Phylogeny, occurrence records, and niche models.
We obtained a dated phylogeny for all seed plants from Smith and Brown
(2018; ALLMB phylogeny) and left polytomies unresolved. This phylogeny
generated a species list with which to query American specimen records
from the Global Biodiversity Information Facility (GBIF) and Integrated
Digitized Biocollections (iDigBio). Records were then cleaned and
filtered using the BiotaPhy Platform interface
(https://biotaphy.github.io), following their accepted best practices.
The full GBIF dataset (Nrecords=36,335,199) is described
and accessible at (https://doi.org/10.15468/dl.gtgtt5). Briefly, GBIF
records with the following flags were removed: TAXON-MATCH_FUZZY,
TAXON_MATCH_HIGHER_RANK, TAXON_MATCH_NONE. Further processing was
performed after aggregating GBIF and iDigBio records. For iDigBio, data
cleaning and filtering produced a dataset of 13,667,523 records
(Ninitial=58,384,427; 23.4% retained). Briefly, initial
records were filtered by removing those with any of the following flags:
GEOPOINT_DATUM_MISSING, GEOPOINT_BOUNDS, GEOPOINT_DATUM_ERROR,
GEOPOINT_SIMILAR_COORD, REV_GEOCODE_MISMATCH, REV_GEOCODE_FAILURE,
GEOPOINT_0_COORD, TAXON_MATCH_FAILED, DWC_KINGDOM_SUSPECT,
DWC_TAXONRANK_INVALID, DWC_TAXONRANK_REMOVED. Full details are
provided in the Dryad deposit associated with this study
(https://doi.org/10.5061/dryad.9cnp5hqgx).

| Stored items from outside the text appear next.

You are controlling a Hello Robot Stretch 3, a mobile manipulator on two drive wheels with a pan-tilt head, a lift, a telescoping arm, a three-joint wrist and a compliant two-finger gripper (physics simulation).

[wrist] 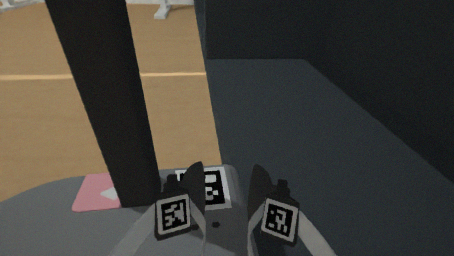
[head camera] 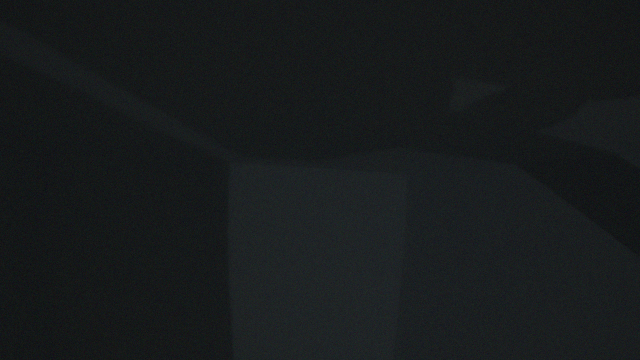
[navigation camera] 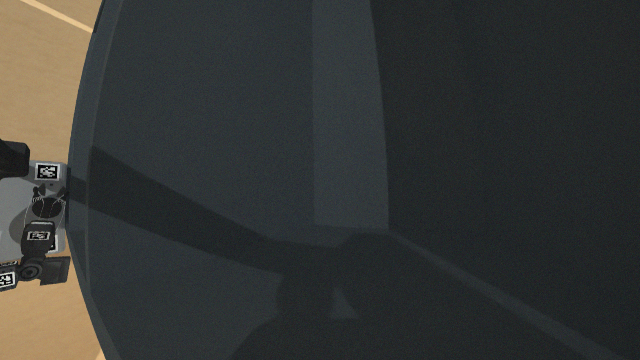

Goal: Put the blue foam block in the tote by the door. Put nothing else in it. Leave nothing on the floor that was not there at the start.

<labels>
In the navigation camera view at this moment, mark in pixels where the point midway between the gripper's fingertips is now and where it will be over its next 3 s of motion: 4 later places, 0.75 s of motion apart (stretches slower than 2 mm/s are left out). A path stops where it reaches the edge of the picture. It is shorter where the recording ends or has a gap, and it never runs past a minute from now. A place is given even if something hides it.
My gripper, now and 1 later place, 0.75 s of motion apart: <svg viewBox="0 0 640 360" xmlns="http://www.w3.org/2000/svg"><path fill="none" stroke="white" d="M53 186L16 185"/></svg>
</labels>
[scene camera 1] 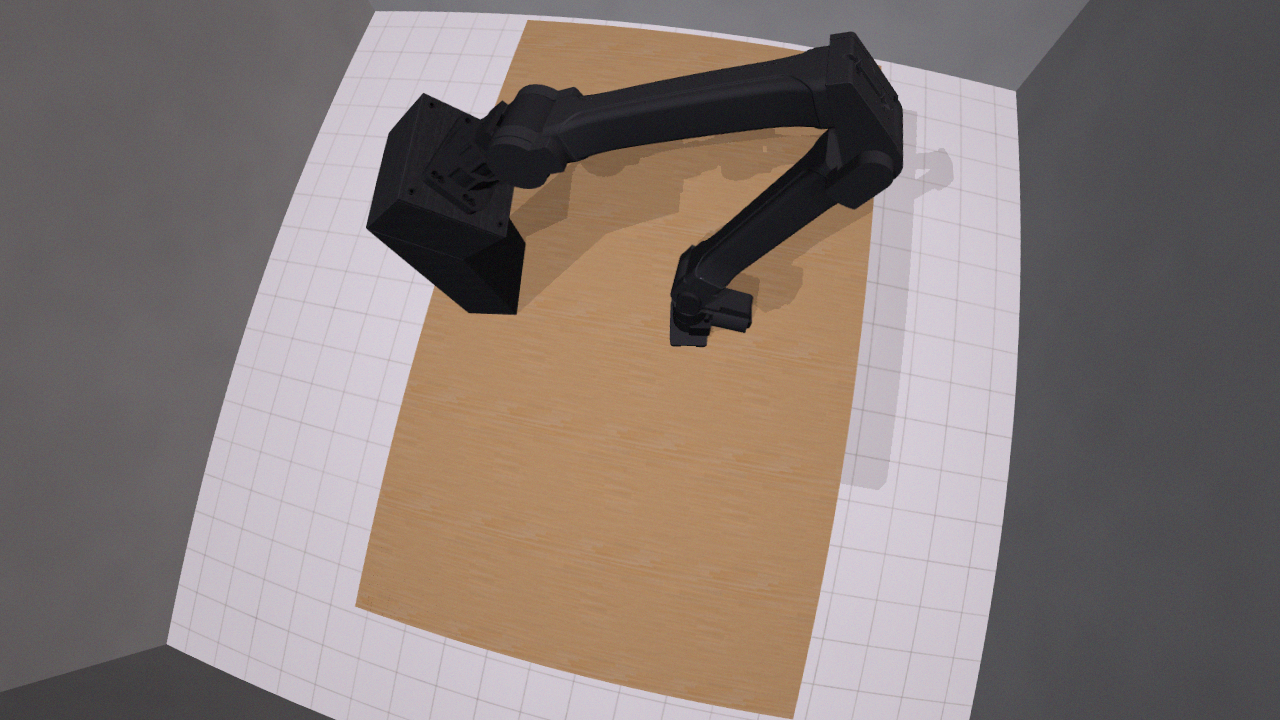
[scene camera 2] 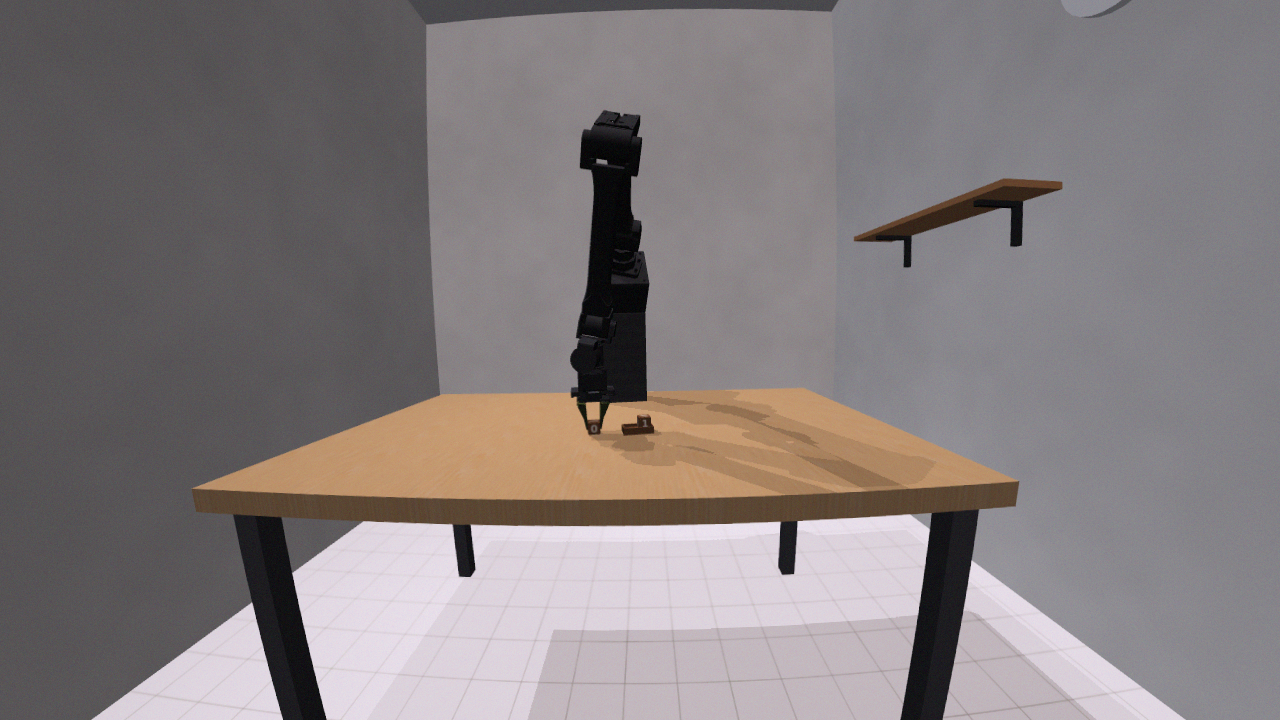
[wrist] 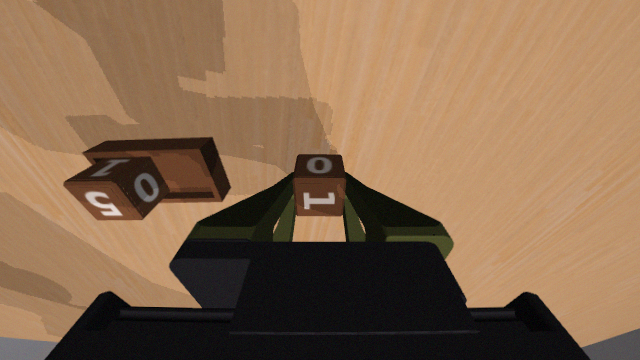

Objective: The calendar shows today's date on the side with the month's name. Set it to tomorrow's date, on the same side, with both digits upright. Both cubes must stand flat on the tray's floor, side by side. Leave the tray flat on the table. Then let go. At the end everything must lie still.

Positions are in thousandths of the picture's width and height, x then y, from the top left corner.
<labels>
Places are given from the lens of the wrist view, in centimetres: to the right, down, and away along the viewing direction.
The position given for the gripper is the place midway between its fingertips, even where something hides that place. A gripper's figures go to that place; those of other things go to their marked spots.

Aggregated GBIF and iDigBio records were then further processed by
excluding points with any of the following issues: (1) falling outside
the study area (the Americas); (2) less than four decimal point
precision (~11 m near the equator); (3) duplicate
localities (rarefaction); (4) falling outside polygons describing
accepted species’ distributions (defined by Plants of the World Online,
POWO; Brummitt 2001; www.github.com/tdwg/wgsrpd); (5) species with fewer
than twelve records (to build reliable niche models).
Cleaned records were then passed to MaxEnt (version 3.1.4; Phillips,
Anderson, Schapire, 2006) along with 2.5’ resolution climate data from
WorldClim (Fick and Hijmans, 2017) to build species distribution models
(SDMs). We chose to perform our analyses using SDMs rather than point
occurrence records for two reasons. SDMs offer a probabilistic way of
describing expected species’ ranges based on the climate from sites
where the species has been observed. In this way, SDMs convert presence/
absence data into a continuously valued function, allowing us to ask how
distributions are impacted by abiotic factors without having to
arbitrarily bin species, as for example, alpine or montane. Second,
using SDMs helps overcome some sampling limitations by providing insight
into the climatic tolerances of where species might occur, even if they
have not been sampled at that precise location (Barthlott et al. 2007;
Meyer, Kreft, Guralnik, Jetz, 2015; Brummitt, Araújo, Harris, 2021).
Although this could lead to erroneously predicting, for example, that a
northern boreal species should occur at extreme southern latitudes, we
overcome this obstacle by masking the SDMs with polygons provided by
POWO that define geographically broad areas where each species occurs
based on expert assessments. This approach thus constrained SDMs by both
known areas of occurrence and climatic tolerances.